■ Exercise aim
Copy exactly the stretch of data below from the line with "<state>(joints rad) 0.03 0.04" through the line with "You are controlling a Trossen", including both of those lines.

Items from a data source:
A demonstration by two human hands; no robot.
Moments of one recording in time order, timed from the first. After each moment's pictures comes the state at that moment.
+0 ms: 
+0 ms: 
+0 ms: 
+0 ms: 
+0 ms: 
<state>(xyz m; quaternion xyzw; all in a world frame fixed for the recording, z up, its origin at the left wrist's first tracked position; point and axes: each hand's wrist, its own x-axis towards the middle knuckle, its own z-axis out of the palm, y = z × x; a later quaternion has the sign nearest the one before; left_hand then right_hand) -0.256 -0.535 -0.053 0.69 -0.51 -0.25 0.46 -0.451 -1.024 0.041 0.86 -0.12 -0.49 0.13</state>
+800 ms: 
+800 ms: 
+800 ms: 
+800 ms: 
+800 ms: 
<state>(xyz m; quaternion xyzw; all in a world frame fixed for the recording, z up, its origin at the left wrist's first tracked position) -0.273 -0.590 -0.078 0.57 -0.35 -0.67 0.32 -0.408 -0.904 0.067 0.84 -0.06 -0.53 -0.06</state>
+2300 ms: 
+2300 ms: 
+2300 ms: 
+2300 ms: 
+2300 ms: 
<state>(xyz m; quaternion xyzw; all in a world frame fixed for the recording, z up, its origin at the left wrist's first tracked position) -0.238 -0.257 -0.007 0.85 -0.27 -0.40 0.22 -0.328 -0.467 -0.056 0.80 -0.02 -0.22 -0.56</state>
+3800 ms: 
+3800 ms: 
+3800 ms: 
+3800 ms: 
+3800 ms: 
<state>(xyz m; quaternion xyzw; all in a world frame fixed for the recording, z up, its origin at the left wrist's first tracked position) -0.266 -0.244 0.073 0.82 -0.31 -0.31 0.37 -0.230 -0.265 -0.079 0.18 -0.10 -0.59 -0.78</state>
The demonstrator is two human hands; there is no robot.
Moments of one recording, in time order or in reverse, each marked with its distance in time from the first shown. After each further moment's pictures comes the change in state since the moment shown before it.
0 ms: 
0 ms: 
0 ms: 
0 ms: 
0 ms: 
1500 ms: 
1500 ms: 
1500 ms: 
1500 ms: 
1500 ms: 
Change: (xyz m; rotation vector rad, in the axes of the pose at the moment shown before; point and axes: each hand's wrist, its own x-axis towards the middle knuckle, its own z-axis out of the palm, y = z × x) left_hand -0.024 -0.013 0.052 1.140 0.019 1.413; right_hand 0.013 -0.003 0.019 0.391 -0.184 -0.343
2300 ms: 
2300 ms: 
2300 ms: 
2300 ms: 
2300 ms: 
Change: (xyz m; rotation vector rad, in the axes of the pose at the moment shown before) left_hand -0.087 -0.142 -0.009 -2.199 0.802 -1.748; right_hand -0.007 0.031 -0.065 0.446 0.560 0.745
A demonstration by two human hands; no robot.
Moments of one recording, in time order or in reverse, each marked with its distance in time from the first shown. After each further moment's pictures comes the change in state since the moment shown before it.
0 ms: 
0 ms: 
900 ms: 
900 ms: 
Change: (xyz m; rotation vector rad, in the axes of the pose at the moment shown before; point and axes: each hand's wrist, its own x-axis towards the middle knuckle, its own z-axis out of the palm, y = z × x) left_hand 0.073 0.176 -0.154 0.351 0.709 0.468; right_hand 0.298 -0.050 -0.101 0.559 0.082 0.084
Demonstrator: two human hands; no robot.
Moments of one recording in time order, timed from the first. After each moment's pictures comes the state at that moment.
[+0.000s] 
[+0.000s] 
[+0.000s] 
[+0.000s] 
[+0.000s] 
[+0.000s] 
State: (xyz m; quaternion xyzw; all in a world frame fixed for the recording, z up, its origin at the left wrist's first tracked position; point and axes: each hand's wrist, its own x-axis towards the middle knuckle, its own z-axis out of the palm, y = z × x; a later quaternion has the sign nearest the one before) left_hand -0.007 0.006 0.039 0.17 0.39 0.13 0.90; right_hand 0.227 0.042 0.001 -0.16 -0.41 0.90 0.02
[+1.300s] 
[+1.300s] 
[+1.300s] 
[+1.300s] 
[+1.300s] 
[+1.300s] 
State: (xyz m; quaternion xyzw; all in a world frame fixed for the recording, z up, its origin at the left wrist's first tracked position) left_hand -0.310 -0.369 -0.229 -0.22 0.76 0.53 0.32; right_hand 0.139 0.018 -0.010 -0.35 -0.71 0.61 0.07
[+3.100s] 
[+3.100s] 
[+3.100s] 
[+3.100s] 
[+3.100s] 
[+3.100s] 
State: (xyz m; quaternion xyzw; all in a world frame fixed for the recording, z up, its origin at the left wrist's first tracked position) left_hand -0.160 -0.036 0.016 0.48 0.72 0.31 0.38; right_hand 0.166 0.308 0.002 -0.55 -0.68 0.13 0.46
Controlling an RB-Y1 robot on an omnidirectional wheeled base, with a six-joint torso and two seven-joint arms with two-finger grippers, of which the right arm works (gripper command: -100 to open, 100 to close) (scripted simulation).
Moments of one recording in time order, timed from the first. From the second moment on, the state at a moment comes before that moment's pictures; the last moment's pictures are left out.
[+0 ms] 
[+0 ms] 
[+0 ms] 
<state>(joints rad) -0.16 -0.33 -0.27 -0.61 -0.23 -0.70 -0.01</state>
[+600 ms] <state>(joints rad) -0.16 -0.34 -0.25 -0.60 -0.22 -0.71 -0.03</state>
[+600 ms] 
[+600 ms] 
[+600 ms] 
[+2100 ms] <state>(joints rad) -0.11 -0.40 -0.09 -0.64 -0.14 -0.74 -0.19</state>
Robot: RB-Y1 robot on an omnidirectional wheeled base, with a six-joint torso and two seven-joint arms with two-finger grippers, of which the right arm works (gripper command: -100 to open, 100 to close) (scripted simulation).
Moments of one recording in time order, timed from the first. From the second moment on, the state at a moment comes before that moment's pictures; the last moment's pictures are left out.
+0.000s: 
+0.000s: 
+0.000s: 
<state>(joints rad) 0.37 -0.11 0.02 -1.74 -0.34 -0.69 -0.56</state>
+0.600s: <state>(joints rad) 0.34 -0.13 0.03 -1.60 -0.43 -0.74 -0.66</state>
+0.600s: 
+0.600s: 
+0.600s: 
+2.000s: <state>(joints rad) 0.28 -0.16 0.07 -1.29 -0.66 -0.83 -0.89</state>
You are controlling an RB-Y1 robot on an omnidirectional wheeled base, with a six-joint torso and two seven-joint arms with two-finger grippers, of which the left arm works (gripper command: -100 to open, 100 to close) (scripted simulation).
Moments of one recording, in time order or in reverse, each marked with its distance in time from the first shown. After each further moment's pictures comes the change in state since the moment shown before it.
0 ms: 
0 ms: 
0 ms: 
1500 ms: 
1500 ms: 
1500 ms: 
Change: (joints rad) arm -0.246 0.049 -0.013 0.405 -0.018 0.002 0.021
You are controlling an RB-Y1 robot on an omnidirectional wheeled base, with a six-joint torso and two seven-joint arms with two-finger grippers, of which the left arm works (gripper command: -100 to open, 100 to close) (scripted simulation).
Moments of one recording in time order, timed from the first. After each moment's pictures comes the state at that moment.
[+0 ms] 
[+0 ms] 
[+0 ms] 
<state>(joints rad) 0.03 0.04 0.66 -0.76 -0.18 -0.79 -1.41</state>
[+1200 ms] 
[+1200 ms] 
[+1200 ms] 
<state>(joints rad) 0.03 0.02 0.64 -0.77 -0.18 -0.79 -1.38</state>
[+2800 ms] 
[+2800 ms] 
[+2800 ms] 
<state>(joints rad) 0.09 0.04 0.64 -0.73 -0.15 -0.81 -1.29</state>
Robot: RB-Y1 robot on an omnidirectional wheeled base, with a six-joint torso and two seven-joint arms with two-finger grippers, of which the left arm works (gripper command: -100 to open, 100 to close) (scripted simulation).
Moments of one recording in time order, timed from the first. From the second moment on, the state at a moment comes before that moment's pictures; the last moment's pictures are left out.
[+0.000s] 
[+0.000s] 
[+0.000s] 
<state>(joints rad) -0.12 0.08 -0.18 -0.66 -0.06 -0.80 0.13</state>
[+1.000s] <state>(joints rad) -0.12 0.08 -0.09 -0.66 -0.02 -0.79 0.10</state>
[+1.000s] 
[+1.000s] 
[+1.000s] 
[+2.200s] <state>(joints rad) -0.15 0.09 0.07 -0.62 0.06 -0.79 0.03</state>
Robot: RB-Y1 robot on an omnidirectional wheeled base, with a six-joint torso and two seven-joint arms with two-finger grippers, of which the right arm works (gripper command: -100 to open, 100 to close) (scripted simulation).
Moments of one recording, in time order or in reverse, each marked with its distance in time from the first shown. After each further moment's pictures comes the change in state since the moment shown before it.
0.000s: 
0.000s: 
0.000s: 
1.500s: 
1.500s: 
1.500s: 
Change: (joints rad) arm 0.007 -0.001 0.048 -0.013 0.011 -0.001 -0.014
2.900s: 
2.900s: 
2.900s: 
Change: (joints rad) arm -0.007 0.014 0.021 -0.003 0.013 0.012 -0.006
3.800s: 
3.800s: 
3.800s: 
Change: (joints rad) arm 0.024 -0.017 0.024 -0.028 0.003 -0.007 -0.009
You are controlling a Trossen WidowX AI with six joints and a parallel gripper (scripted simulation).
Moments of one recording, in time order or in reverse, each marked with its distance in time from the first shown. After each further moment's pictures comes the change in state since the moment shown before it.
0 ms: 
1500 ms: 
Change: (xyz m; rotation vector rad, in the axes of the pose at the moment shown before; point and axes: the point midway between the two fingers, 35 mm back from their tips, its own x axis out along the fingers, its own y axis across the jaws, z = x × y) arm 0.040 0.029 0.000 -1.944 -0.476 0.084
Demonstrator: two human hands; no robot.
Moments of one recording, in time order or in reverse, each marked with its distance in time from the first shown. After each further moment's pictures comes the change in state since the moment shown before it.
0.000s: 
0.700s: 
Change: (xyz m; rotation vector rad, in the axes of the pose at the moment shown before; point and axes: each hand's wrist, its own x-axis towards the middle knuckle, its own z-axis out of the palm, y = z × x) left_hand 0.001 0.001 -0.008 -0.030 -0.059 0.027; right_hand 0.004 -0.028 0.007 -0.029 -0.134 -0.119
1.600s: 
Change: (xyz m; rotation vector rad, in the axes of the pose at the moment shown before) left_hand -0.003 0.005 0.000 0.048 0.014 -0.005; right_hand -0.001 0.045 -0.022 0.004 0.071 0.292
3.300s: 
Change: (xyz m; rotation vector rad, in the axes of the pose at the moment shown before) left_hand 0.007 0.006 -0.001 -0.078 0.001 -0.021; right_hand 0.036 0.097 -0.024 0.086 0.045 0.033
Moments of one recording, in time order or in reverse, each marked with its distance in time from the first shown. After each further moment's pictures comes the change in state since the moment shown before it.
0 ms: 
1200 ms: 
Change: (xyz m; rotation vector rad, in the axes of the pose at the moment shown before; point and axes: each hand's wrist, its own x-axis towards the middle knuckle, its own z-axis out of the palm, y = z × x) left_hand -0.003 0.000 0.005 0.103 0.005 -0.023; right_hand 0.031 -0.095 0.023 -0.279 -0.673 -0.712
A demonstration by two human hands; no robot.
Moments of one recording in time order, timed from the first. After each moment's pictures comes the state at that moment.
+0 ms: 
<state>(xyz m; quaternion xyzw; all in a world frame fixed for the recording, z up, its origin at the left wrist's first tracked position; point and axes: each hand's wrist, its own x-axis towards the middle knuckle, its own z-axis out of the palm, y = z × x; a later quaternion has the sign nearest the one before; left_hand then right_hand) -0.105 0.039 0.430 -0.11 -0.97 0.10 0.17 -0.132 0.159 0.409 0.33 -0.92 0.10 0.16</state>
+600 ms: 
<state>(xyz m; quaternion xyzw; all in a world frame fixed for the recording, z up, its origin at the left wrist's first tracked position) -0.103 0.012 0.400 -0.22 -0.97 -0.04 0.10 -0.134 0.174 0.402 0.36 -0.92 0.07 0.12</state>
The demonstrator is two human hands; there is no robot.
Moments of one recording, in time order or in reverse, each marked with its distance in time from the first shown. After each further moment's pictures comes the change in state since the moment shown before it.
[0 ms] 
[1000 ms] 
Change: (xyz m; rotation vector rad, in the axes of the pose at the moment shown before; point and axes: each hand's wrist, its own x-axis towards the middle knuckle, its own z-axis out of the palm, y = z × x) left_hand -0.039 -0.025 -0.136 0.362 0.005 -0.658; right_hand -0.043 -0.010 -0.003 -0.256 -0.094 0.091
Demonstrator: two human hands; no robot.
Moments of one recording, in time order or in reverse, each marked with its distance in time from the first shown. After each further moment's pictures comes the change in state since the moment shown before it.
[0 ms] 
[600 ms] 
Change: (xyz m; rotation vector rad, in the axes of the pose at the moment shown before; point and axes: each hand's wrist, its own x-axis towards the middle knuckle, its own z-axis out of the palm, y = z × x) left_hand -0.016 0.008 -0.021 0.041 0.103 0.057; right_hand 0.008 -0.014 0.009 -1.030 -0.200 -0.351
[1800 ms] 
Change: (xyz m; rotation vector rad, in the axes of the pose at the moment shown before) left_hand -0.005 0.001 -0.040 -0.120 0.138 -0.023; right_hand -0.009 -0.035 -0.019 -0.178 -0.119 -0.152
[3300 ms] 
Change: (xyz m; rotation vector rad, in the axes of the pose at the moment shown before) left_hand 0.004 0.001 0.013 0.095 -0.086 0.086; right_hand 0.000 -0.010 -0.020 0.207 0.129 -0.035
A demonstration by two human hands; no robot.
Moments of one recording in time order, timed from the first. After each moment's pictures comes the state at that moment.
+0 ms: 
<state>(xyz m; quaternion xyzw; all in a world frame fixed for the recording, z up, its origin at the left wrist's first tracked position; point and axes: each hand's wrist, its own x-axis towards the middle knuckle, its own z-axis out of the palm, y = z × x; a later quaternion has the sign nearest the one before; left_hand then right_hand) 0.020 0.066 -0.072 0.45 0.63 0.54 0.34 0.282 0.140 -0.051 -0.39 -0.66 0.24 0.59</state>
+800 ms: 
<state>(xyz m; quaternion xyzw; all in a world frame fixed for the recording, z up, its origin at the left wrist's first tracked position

■ Answer to this task
<state>(joints rad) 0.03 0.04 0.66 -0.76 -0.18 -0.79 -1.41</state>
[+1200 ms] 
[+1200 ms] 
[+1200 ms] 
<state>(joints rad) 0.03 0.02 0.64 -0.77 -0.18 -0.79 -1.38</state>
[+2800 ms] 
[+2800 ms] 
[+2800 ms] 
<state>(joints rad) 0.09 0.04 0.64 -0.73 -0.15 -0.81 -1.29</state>
Robot: RB-Y1 robot on an omnidirectional wheeled base, with a six-joint torso and two seven-joint arms with two-finger grippers, of which the left arm works (gripper command: -100 to open, 100 to close) (scripted simulation).
Moments of one recording in time order, timed from the first. From the second moment on, the state at a moment comes before that moment's pictures; the last moment's pictures are left out.
[+0.000s] 
[+0.000s] 
[+0.000s] 
<state>(joints rad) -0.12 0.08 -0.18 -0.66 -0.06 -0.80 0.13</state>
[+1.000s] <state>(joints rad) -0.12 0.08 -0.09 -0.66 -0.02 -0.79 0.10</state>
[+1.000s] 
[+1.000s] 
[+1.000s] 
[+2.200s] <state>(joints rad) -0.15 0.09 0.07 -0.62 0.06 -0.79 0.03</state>
Robot: RB-Y1 robot on an omnidirectional wheeled base, with a six-joint torso and two seven-joint arms with two-finger grippers, of which the right arm works (gripper command: -100 to open, 100 to close) (scripted simulation).
Moments of one recording, in time order or in reverse, each marked with its distance in time from the first shown. After each further moment's pictures comes the change in state since the moment shown before it.
0.000s: 
0.000s: 
0.000s: 
1.500s: 
1.500s: 
1.500s: 
Change: (joints rad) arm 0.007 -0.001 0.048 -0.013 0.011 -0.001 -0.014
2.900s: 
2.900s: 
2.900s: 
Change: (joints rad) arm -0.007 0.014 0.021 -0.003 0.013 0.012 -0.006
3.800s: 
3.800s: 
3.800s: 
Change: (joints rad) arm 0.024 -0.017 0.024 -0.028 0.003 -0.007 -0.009
You are controlling a Trossen WidowX AI with six joints and a parallel gripper (scripted simulation).

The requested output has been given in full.